Plots and simulations

The Preferential Attachment Tree model with Vertex Death (PAVD) is a recursive tree model in which vertices can be killed. Given two sequences b and d with strictly positive and non-negative values, respectively, we construct a sequence (T_n,A_n)_n of trees and alive vertices as follows: 

• Initialise T_1 to be a tree consisting of a single root vertex labelled 1 and A_1={1}.

• Given T_n and A_n, select a vertex i in A_n with probability proportional to 

b(deg_n(i))+d(deg_n(i))

Here, deg_n(i) denotes the in-degree of i in T_n, where we think of edges being directed towards to root.
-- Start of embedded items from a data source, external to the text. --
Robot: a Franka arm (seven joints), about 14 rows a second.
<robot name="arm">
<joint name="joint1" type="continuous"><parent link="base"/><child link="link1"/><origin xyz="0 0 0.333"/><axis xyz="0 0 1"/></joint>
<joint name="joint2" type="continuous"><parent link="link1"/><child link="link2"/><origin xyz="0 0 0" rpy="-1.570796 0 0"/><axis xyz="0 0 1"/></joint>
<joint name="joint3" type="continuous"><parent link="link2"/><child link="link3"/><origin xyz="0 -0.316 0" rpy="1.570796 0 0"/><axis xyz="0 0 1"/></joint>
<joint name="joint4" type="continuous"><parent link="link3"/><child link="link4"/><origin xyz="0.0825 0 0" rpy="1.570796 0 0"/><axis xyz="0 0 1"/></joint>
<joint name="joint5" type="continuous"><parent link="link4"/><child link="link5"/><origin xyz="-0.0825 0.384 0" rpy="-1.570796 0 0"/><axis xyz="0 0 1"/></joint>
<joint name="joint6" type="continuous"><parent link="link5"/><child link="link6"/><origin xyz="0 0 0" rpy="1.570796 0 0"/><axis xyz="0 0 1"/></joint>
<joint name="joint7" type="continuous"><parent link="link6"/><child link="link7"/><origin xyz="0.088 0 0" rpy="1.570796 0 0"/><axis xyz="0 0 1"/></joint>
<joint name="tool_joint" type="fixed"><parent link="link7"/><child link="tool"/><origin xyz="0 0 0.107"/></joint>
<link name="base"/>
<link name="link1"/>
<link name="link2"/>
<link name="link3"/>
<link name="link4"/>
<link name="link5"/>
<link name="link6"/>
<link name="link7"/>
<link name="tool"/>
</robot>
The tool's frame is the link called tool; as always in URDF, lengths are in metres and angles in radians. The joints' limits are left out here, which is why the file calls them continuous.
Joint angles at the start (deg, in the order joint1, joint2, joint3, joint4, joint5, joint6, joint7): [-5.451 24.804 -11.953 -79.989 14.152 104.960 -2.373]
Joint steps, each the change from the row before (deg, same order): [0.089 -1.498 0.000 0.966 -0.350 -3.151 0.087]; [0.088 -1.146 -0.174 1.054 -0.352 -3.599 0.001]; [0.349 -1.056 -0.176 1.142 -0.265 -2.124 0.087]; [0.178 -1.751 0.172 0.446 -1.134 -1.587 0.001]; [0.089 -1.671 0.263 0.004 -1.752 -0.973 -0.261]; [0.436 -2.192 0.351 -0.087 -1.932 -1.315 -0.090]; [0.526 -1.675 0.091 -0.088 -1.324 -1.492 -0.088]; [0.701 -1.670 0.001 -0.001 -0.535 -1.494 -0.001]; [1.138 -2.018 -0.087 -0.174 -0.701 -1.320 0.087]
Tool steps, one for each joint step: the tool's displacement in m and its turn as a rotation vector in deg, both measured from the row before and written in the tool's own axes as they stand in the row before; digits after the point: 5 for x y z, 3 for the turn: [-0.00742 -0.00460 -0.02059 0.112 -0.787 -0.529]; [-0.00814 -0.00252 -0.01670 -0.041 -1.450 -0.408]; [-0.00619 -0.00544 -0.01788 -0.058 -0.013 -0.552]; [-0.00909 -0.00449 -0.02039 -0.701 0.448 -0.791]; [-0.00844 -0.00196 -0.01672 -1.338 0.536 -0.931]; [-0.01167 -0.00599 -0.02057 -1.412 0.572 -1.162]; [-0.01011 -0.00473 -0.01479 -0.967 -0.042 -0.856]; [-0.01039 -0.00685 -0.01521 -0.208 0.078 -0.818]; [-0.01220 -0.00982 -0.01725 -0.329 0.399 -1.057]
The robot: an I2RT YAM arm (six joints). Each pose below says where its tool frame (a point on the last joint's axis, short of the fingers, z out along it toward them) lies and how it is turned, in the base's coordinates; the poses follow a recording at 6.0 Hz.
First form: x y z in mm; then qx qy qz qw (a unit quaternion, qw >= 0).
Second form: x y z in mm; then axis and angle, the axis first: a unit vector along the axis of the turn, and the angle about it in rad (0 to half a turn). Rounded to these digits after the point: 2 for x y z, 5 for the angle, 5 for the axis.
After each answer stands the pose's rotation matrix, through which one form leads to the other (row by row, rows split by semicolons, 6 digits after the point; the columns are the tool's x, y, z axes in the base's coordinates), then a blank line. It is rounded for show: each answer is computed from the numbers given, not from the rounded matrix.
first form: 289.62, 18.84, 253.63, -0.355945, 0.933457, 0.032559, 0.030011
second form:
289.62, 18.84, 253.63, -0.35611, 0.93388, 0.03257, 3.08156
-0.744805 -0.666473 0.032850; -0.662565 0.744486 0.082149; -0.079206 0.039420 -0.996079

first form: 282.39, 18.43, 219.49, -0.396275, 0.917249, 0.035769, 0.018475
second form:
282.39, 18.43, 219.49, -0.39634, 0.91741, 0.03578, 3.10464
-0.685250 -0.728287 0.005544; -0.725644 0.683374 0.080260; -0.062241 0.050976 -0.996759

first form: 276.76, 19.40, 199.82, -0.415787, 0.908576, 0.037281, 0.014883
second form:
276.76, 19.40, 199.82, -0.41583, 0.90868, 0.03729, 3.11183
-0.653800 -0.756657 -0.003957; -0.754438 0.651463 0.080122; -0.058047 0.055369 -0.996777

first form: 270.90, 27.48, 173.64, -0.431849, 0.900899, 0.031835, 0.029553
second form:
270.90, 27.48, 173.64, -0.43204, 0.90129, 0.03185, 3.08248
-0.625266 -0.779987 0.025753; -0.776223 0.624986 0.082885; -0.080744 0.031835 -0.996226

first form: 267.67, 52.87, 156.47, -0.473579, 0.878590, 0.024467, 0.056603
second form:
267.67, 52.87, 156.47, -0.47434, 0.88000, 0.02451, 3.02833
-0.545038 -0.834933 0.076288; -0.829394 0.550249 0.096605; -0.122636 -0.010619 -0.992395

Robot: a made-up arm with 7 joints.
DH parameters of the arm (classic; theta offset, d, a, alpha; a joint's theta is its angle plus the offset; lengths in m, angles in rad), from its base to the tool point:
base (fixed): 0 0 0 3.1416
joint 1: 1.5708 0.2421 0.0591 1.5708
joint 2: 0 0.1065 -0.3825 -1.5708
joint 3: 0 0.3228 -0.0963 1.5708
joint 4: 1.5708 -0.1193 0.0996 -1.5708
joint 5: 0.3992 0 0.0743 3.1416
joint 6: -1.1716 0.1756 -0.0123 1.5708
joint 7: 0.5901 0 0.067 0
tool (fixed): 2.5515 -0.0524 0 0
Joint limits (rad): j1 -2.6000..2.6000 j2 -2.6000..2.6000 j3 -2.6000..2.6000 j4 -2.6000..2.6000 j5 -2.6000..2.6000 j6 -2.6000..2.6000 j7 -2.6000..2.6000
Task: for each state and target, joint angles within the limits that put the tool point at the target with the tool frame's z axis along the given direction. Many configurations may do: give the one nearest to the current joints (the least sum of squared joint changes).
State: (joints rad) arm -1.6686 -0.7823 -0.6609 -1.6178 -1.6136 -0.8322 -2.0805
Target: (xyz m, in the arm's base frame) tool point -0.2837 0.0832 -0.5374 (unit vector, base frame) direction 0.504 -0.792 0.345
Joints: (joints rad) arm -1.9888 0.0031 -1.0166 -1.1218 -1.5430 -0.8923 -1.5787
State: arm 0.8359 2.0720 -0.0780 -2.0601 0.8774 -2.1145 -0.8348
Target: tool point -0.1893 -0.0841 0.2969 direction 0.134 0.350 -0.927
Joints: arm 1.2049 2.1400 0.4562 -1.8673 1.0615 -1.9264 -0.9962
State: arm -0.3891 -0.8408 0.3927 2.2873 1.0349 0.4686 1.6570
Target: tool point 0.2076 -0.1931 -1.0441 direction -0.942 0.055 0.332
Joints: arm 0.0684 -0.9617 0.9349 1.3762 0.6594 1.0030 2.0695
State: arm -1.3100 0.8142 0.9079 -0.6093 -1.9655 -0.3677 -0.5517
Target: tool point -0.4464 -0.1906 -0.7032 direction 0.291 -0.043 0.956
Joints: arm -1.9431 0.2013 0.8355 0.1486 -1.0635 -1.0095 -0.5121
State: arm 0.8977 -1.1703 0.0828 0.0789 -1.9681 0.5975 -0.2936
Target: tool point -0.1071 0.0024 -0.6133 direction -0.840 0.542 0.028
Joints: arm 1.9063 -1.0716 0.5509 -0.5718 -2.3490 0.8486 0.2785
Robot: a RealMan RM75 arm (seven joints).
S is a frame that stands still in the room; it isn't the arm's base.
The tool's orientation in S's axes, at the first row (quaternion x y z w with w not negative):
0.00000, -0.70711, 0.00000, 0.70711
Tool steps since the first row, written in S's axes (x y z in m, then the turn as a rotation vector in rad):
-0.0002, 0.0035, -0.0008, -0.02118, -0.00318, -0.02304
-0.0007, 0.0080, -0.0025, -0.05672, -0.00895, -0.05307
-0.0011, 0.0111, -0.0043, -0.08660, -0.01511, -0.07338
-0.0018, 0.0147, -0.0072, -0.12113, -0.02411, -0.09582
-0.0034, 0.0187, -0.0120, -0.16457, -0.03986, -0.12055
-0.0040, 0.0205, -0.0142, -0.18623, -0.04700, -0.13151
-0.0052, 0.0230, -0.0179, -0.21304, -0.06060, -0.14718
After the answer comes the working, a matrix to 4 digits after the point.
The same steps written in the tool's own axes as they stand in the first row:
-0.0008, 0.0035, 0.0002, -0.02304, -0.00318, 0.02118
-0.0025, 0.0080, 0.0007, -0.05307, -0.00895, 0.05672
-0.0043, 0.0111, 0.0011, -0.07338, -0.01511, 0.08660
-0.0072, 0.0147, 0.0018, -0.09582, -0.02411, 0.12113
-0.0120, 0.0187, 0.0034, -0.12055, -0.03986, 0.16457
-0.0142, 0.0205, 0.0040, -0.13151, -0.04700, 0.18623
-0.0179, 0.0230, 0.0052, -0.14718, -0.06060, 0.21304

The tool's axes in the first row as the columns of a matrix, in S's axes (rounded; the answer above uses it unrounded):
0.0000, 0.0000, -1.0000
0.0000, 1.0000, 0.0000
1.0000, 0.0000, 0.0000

• Given i and T_n, with probability b(deg_n(i))/(b(deg_n(i))+d(deg_n(i)), introduce a new vertex with label n+1 to the tree, attach n+1 to i by a directed edge, and set A_{n+1}=A_n.

• Otherwise (i.e. with probability d(deg_n(i))/(b(deg_n(i))+d(deg_n(i))), kill vertex i and set A_{n+1}=A_n\{i}.

• Continue this process forever or until all vertex in the tree have died.

Persistence of the maximum degree: Old and Rich vertices

We let O_n=min A_n denote the `oldest' alive vertex in the tree T_n (i.e. the alive vertex with the smallest label), and let I_n=min {v: v in A_n, deg_n(v)=max_{u in A_n} deg_n(u)} denote the `richest' alive vertex in T_n (i.e. the alive vertex with the largest degree). 

We then say Persistence of the maximum degree occurs when 

I_n/O_n is a tight sequence of random variables

Alternatively, we say that Lack of Persistence occurs when

I_n/O_n -> \infty in probability

In current work with Markus Heydenreich we analyse under which conditions persistence or lack of persistence occurs. 

The plot on the top right is a simulation of the case b(i)=i+1 and d(0)=0, d(i)=1 for i\geq 1.

Clearly, the ratio of I_n and O_n is rather large here, and indeed lack of persistence occurs in this case.

The plot on the top left is a simulation of the case b(i)=i+1 and d(i)=1 for i\geq 0. 

Here, I_n and O_n are much closer together, and indeed persistence occurs in this case. 

The curious thing here is that changing a single value of the death sequence d yields radically different behaviour.

The Long-Range Competition process

The long-range competition (LRC) process is a two-type infection process on the complete graph. Here, the vertices of the complete graph are embedded in the d-dimensional torus (d=1 in the GIFs), and the time for either virus (Type 1 or Type 2) to traverse an edge is an exponential random variable, with a rate that depends on the spatial distance in the torus of the vertices the edge connects. To be more precise, the rate to traverse an edge e is λi |e|^(-αi) for Type i, where λ1,λ2>0 and α1,α2 in [0,d) are model parameters, and |e| denotes the length of the edge e, using a norm on the torus. 

In this paper, Neeladri Maitra and I study the scaling limits of the sizes of the infection types, by the time all vertices are infected by one of the two infections types. α2 λ1 λ2The arguments use a coupling of the two infection processes with independent continuous-time branching processes (CTBPs). Our main theoretical contribution is to control the defect between the LRC process and the CTBPs, even when the defect is rather large. 

In the simulations on the right, we see a competition process where d=1, α1=α2=0.5, and  λ1=λ2=1, so that coexistence occurs. In the first GIF on the right, you can see 4 different plots. The LRC process is on the top-left. On the bottom two plots, you see the CTBPs, where the white vertices correspond to birth in these processes that do not occur in the LRC, i.e. the defects of the coupling. In the top right, you see the size of the infections and the size of the defects of either type.

In the GIF on the bottom, you can see an example with 300 vertices, where the edges in the complete graph along which infections take place are omitted for visibility.